Most previous intervention periods were 6 weeks. Since arthritis is the chronic health problem, arthritis patients should maintain the self-care ability even after 6 weeks of intervention. One study followed up with the study participants 1 year after the intervention: Arthritis self-care ability had decreased compared to the outcome right after the intervention (Goeppinger et al., 2007). Future studies are needed to find effective strategies to maintain life-long self-care ability for arthritis patients after the intervention.

The assignment of study participants was generally performed based on the individual. This study, however, was concerned the diffusion of treatment because of frequent contacts among participants if participants managed by one CHP were divided into experimental and control group. Therefore, in order to prevent the diffusion of treatment, four provinces were randomized into 2 experimental and 2 control groups in this study; however, several characteristics of the two groups were significantly different. In this study, PSM was used to control for the confounding variables. In many studies, multivariate regression analysis (MRA) has been used to control for confounding variables, which can affect to the outcome of studies. However, PSM is recognized as better than MRA for controlling confounding variables. Lee et al. (2007) reported that MRA might have less reliability compared to PSM due to its linear relationship assumption between dependent variables and independent variables. Also, frequently making dummy variables for MRA causes problems in measuring the effectiveness of the intervention. Rubin and Thomas (2000) also recommended PSM to reduce the probability of measurement errors by matching. However, there have been not many studies using PSM in the field of nursing in Korea.
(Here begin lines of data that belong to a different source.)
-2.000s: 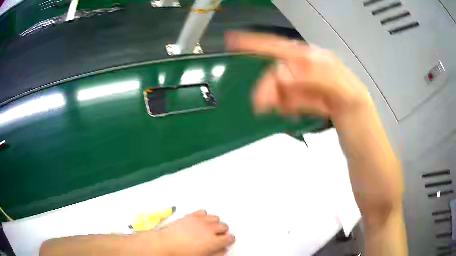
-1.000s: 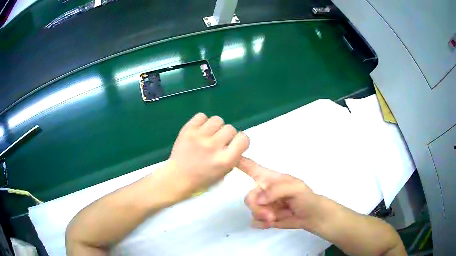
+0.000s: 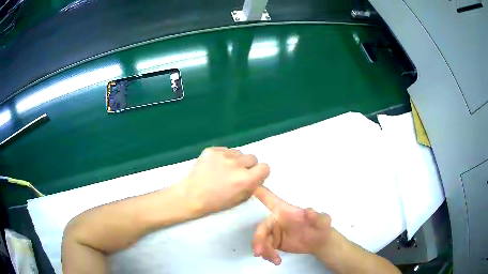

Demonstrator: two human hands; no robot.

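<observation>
A phone middle frame (image 3: 145, 91) lies on the green conveyor belt (image 3: 230, 118), left of centre, with its window open to the belt. My left hand (image 3: 227, 176) is curled into a fist over the belt-side edge of the white sheet, back of the hand up; its inside is hidden, so I cannot tell if it holds anything. My right hand (image 3: 291, 227) is lower right of it, palm side showing, index finger stretched to the left fist, its tip at or under the left fingers. The other fingers are loosely bent and nothing shows in them. No hand touches the frame.
A white sheet (image 3: 342, 176) lies under both forearms. A grey machine (image 3: 449, 96) stands at right. A pale post (image 3: 253, 12) rises at the belt's far side. A thin bar (image 3: 24, 130) and a yellow cable (image 3: 21, 182) are at left. A dark frame-like part (image 3: 369, 52) is far right.
The phone frame has shifted left in view. Both hands came together from apart and now sit slightly lower. The yellow tool seen earlier on the sheet by my left hand no longer shows.
</observation>
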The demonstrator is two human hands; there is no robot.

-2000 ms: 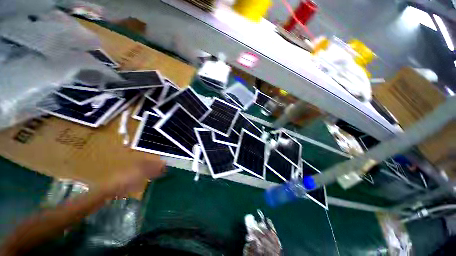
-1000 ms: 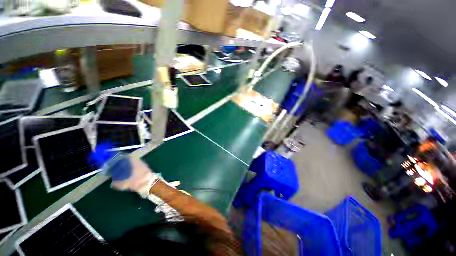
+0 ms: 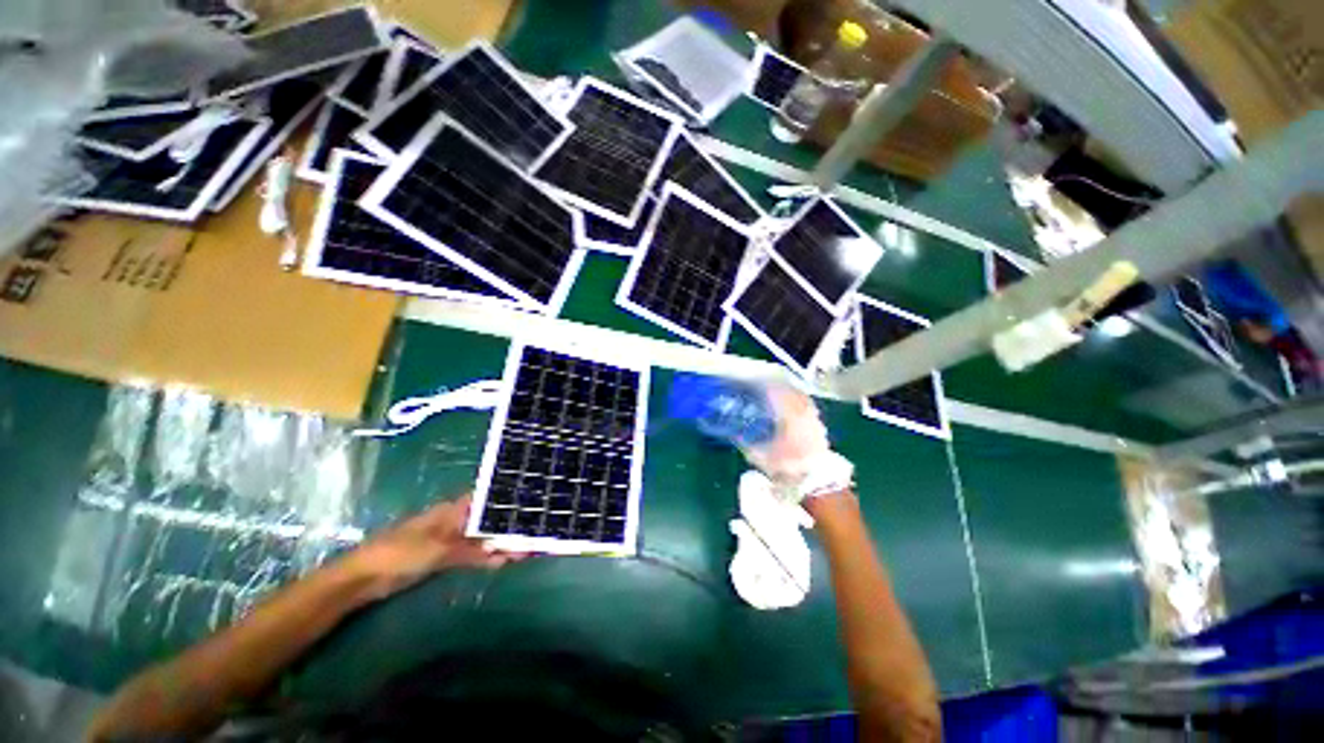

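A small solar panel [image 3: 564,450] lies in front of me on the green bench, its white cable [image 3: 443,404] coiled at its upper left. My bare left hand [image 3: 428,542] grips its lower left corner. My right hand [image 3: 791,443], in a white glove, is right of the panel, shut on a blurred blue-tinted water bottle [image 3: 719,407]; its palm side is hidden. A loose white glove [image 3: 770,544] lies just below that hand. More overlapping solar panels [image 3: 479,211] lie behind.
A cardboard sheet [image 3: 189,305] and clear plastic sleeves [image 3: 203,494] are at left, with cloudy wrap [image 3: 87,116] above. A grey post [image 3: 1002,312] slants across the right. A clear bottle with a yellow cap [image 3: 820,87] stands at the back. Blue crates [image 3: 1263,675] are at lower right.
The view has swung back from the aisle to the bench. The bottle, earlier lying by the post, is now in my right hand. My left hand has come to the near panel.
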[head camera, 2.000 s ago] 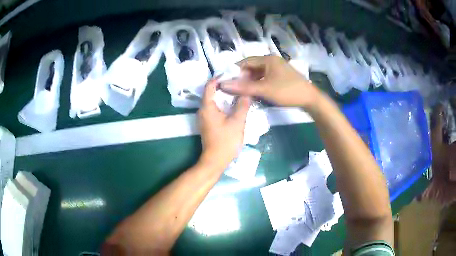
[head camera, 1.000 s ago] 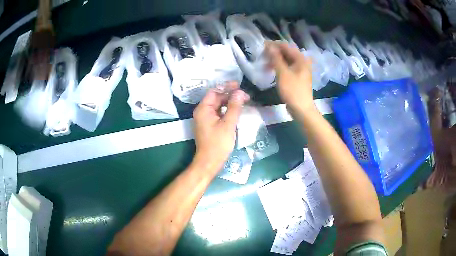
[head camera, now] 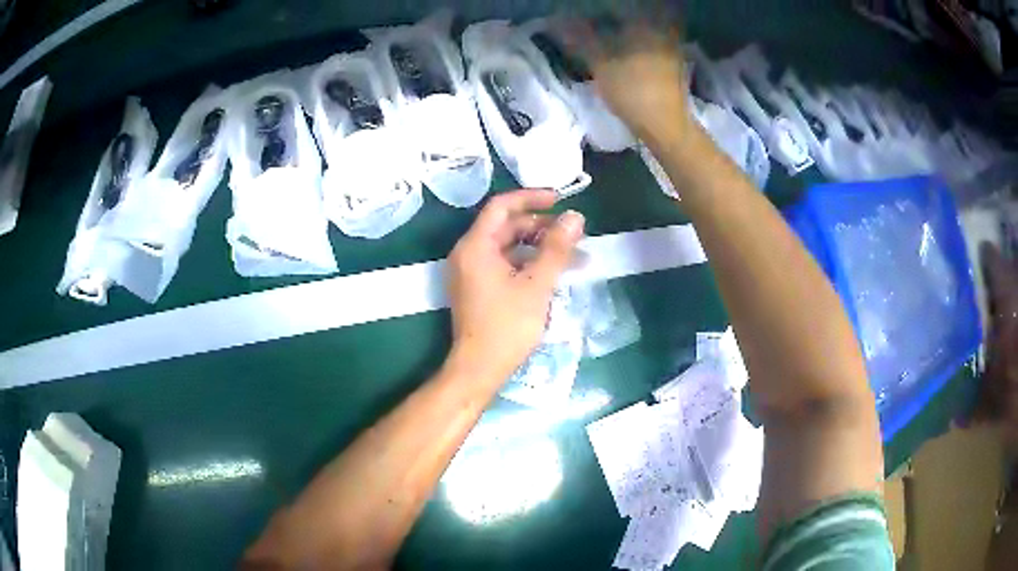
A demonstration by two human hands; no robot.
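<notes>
Bagged products (head camera: pixel 268 184) with dark coiled cables lie in a row across the green surface (head camera: pixel 335 418). My left hand (head camera: pixel 508 279) is above the white strip with its fingers curled; whether something small is between the fingertips cannot be told. My right hand (head camera: pixel 636 73) is blurred and reaches to the far part of the row, over a bagged product; its fingertips and any held thing are unclear. Small clear bags (head camera: pixel 608 318) lie beside and partly under my left hand.
A blue plastic tray (head camera: pixel 893 290) holding clear bags stands at the right. Loose leaflets (head camera: pixel 670 446) are fanned out left of my right forearm. A stack of flat white cartons (head camera: pixel 69 491) is at the lower left. Brown cardboard (head camera: pixel 949 502) shows at the lower right.
The row of bagged products has shifted left. My right hand has moved away from my left hand to the far part of the row. My left hand has stayed nearly in place.
</notes>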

Even though this study applied PSM analysis to control for the confounding variables, there may be limitations in interpretation of results because baseline demographics between two groups were not homogeneous. Therefore, future study is required to select and assign study participants carefully.

In conclusion, a 6-week SCP for arthritis managed by primary health care workers (CHP at community health post) was effective at reducing pain and increasing the self-care ability. However, since arthritis is a chronic health problem, future studies to develop strategies to maintain the life-long self-care ability of arthritis patients are needed.

CONCLUSION

This study was intended to evaluate a self-care program for elderly arthritis patients, and especially those managed by CHPs in rural area of Korea. As CHPs are taking care of the health problems of the community people, this type of program is an efficient way to provide intervention by CHPs. Two days training of CHPs was provided ahead of the intervention. The training for CHPs was useful to increase capacity for CHPs. Total 290 participants from four provinces were randomized into experimental and control groups. Even after controlling the possible confounding variables by PSM, 6-week self-care program for arthritis managed by CHPs showed effectiveness at reducing arthritis-attributable pain and increasing the self-care ability. Based on the findings of this study, evaluation of long-term effects of self-care program is recommended to develop strategies to maintain the life-long self-care ability of arthritis patients in future studies.